Johnny Cecil S, Vasudeva Mayank, Gooi Julian, Waldron Benedict, Ban Ee Jun, Durbridge Nathan, Fitzgerald Mark C
Alfred Trauma Service, Melbourne, Victoria, Australia.
National Trauma Research Institute, Melbourne, Victoria, Australia.
Trauma Case Rep. 2022 Feb 22;38:100620. doi: 10.1016/j.tcr.2022.100620. eCollection 2022 Apr.

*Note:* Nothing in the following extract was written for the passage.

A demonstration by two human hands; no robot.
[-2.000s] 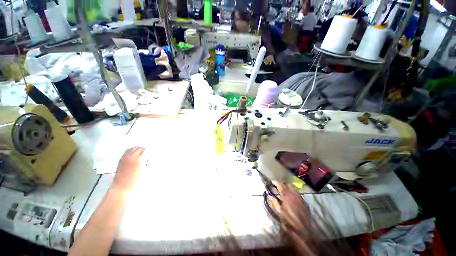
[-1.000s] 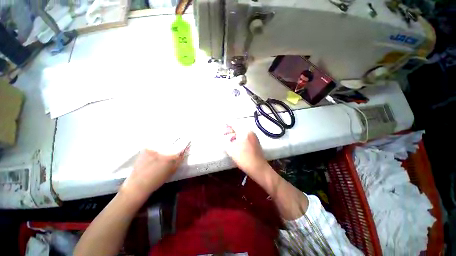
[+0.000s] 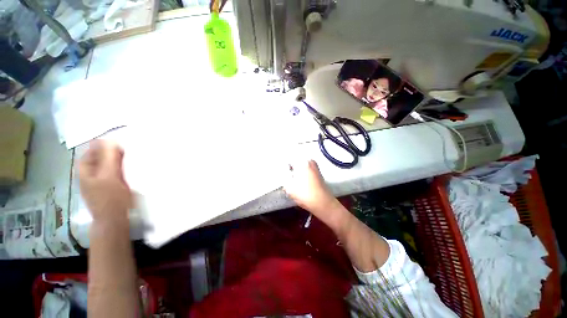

Right atrial appendage rupture from blunt trauma is exceedingly rare, even more so when no other chest wall injuries are found. Very few cases have been documented with respect to survival from such an injury.
To highlight the optimal management of such cases, namely through timely and safe transport to a trauma centre, maintaining a high degree of clinical suspicion for tamponade, early diagnostic ultrasound use, pericardial decompression, haemorrhage control and situational control.
A case report delineating the diagnostic and therapeutic approach to an individual with right atrial appendage rupture. Subsequent post-operative and convalescent course till hospital discharge.A young male patient involved in a high-speed motor vehicle accident was hypotensive at the scene with altered sensorium. Transport to a trauma centre was delayed due to entrapment and geographical location. An ultrasound done on arrival identified cardiac tamponade, which was successfully treated with an emergent left lateral thoracotomy, pericardial decompression, and haemorrhage control from a ruptured right atrial appendage, with definitive closure in the operating theatre.
Whilst rare, haemodynamic compromise in the absence of obvious thoracic trauma following high-energy, rapid deceleration mechanisms should raise suspicion for right atrial appendage rupture with pericardial tamponade. Aggressive resuscitation, early diagnostic ultrasound use and urgent pericardial decompression are essential in maximising the likelihood of positive outcomes.
钝性创伤导致的右心耳破裂极为罕见,若未发现其他胸壁损伤则更为罕见。关于此类损伤存活的病例记录极少。
强调对此类病例的最佳处理方法,即及时安全转运至创伤中心,对心包填塞保持高度临床怀疑,尽早使用诊断性超声,进行心包减压、控制出血及控制病情。
一份病例报告描述了一名右心耳破裂患者的诊断和治疗方法。以及术后直至出院的康复过程。一名年轻男性患者遭遇高速机动车事故,现场出现低血压且意识改变。由于被困和地理位置原因,转运至创伤中心有所延迟。到达后进行的超声检查确定为心包填塞,通过紧急左侧开胸、心包减压以及控制破裂右心耳的出血,并在手术室进行确定性缝合,成功进行了治疗。
虽然罕见,但在高能、快速减速机制后无明显胸部创伤的情况下出现血流动力学障碍,应怀疑右心耳破裂并伴有心包填塞。积极复苏、尽早使用诊断性超声和紧急心包减压对于提高良好预后的可能性至关重要。